The Wolf of Wall Street

The Wolf of Wall Street (Martin Scorsese, 2013)

Based on Jordan Belfort’s memoir of the same name, it is an extravagant retelling of the rise and the fall of a young stockbroker who ruled the financial world.

Optioned by its star Leonardo DiCaprio at the time the memoir was published, the actor wanted his long time collaborator Martin Scorsese to direct it. Scorsese hesitated for a long time before getting in this story much like he did when Robert De Niro proposed to him the story of Raging Bull. The old master, Martin Scorsese, was not sure he was the right director to tell this story of finance and debauchery. But when the project passed in the hands of Red Granite Pictures letting full control on his future film, Scorsese was fully in.

As much as I love most of Martin Scorsese’s films, read here Taxi Driver, Raging Bull, Goodfellas, The King of Comedy, The Departed, After Hours, The Last Temptation of Christ just to name a few, his later films have been hit or miss for me with his more recent and The Aviator for instance.
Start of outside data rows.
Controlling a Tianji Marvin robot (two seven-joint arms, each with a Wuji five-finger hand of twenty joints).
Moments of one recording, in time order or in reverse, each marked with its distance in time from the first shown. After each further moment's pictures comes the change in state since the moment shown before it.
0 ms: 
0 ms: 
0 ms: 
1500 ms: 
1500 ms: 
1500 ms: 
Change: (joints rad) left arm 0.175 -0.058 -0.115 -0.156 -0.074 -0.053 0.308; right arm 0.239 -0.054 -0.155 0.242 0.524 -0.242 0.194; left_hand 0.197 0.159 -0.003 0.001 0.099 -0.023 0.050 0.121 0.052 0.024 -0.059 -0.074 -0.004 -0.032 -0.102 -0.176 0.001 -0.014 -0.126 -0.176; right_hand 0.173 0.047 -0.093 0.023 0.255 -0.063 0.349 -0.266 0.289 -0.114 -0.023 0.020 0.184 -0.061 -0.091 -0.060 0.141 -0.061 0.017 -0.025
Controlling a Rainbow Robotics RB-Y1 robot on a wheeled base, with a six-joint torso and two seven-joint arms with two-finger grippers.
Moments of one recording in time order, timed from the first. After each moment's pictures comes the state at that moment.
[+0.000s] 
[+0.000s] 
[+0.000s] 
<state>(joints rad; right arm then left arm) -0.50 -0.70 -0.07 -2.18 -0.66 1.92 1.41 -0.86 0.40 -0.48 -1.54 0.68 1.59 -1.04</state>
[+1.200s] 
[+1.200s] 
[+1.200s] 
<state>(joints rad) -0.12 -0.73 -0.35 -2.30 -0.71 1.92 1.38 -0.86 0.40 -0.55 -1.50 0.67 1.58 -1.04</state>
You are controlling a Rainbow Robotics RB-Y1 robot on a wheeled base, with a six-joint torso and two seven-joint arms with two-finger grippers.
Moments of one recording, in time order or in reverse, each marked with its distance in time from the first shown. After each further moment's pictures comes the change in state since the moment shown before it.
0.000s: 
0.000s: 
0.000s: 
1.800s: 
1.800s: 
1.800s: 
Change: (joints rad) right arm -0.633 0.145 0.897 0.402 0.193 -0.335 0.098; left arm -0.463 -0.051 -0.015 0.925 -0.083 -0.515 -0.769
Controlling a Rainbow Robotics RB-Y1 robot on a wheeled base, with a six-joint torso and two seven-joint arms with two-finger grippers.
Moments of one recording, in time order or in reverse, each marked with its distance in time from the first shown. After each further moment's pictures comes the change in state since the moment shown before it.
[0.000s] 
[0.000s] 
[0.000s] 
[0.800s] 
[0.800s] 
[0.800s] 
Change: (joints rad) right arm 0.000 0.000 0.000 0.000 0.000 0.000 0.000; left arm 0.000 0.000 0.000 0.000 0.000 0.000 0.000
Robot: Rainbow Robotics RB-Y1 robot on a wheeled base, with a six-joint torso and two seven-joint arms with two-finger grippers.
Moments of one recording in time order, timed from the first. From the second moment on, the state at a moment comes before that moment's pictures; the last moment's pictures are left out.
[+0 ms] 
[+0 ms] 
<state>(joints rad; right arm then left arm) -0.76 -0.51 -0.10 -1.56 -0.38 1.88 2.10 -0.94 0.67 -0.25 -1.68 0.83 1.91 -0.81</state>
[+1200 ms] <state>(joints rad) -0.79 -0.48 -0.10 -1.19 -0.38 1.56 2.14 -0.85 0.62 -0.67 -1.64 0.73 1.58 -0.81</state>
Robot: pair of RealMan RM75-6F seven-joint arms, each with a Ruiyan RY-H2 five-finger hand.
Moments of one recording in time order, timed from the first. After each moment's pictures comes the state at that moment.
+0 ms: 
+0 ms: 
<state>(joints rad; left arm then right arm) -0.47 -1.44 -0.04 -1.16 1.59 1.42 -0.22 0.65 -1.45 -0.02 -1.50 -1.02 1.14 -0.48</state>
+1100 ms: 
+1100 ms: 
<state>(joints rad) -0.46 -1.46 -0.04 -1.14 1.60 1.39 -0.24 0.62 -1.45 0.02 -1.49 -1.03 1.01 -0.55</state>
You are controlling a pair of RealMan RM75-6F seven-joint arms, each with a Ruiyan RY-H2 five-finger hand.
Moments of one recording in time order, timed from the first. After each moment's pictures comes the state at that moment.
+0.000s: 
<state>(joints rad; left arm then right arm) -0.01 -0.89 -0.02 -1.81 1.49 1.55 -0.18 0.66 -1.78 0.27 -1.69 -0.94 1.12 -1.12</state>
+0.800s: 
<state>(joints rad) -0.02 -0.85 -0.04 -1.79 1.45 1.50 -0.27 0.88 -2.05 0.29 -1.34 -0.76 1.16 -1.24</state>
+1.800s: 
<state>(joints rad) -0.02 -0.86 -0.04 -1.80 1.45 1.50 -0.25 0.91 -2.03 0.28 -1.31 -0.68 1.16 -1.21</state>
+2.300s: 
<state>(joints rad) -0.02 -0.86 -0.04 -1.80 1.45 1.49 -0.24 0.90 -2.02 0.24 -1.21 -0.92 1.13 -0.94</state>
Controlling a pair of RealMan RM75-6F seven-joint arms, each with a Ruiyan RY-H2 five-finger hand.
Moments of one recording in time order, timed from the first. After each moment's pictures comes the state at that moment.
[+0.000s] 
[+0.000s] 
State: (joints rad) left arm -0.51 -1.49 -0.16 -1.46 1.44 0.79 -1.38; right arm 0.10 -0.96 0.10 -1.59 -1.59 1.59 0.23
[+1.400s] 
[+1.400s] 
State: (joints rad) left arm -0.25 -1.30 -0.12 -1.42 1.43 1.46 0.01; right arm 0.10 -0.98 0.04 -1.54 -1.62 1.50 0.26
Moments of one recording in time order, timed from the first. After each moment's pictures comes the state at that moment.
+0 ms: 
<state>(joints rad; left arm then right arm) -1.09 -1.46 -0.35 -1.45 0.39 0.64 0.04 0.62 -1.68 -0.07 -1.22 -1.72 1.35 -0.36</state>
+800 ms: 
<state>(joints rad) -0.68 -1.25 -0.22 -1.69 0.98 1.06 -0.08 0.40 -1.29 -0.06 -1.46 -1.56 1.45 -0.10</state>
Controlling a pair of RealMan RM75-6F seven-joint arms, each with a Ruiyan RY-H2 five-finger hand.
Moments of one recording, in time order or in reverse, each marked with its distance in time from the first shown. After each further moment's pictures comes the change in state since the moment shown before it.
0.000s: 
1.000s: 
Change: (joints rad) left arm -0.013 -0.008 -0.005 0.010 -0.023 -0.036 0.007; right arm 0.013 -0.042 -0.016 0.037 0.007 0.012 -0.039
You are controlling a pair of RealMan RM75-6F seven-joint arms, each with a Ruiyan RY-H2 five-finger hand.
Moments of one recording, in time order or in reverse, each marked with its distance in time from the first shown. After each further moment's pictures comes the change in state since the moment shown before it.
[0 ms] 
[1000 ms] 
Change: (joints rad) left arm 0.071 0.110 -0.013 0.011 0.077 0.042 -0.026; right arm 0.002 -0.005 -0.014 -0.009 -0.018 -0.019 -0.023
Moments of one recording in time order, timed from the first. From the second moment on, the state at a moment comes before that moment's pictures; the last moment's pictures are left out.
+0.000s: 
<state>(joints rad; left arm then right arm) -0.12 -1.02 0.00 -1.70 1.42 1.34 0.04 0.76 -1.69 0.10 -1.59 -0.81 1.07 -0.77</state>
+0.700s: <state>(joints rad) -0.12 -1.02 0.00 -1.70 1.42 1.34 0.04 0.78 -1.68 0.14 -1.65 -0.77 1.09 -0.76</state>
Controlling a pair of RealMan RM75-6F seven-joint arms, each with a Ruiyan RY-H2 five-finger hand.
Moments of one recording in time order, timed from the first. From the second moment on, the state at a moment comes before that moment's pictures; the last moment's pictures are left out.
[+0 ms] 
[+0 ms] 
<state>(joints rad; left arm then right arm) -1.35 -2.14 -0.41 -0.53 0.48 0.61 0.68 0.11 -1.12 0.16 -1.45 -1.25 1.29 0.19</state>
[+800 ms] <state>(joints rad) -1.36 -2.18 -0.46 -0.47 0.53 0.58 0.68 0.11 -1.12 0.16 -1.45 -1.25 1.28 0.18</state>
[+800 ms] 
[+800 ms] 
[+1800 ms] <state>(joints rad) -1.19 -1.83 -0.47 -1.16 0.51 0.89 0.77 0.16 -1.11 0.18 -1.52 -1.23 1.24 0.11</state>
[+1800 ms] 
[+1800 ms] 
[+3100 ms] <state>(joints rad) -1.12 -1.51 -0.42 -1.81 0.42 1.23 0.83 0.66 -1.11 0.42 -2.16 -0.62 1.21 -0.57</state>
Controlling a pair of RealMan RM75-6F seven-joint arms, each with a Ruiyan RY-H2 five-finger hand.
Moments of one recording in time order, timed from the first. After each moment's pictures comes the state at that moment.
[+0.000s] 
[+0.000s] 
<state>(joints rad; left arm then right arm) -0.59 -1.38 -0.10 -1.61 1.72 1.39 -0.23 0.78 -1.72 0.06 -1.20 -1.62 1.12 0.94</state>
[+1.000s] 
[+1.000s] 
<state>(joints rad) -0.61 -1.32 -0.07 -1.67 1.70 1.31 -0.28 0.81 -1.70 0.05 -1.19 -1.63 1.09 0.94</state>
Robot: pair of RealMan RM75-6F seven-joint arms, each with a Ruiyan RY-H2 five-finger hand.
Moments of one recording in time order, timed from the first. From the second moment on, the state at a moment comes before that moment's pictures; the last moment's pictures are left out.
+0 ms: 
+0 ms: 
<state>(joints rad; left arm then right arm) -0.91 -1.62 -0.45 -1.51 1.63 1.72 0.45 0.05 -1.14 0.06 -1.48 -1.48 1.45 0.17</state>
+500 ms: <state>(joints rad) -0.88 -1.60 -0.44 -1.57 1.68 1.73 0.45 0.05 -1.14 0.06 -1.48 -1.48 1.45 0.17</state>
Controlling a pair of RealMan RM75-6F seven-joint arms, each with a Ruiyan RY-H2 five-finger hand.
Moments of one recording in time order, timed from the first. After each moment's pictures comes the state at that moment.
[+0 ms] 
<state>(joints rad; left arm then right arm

It seems like Marty kind of lost some of his touch or his inspiration to make personal films. First, The Wolf of Wall Street needs to be rewrote and/or recut. Its considerable length of almost three hours of coke sniffing, pills, sex, and too few scenes of his financial crimes centers too much on the side effects of a man buried in endless money but a demonstration of how success can be overwhelming and lead to excesses of all sorts. Those lines are difficult to write because as much as I wanted to love, or at least like this film, I can not close my eyes on its weakest elements. Even with the little winks, or obvious if you prefer, to Citizen Kane.

Terence Winter’s script needed rewrite and I can’t believe that it exists a four hour long cut of this already too long misdemeanor. At some point, a tighter story still centered on drug abuse and the ugliness of its central character would have been proved even more efficient. With Scorsese’s storytelling, he doesn’t need to much images to tell clear ideas. Here there’s a definite stall in the story and it develops not enough on character psychology.

Speaking of character, the wolf himslef, Belfort played by DiCaprio is another rendition of Leo still playing himself and giving another linear performance that he seems to enjoy a little too much. Over the top and far beyond. Still, it was DiCaprio in a movie. Portraying a unsympathetic character like Jordan Belfort and trying to make it as great as Henry Hill in Goodfellas was too much for the young Leo to chew. Sure he has a swagger and he was easily connecting with the man he was portraying, but he seems to not really let Belfort becomes him. He tries to impersonate without real success. Same for his co-star Jonah Hill who’s again stoney Hill in a movie. Nothing to wet your pants with.

Finally, I would not call it a turkey but I’m very disappointed with this movie that I was genuinely looking forward this year. Sure it’s Scorsese and the interest is there but it is one of his lesser films that as an enthusiast of the aforementioned film from him I’ll definitely not rank amongst my favorites. Below average and it hurts me to state this since I love Marty so much as a director, film buff, and film historian.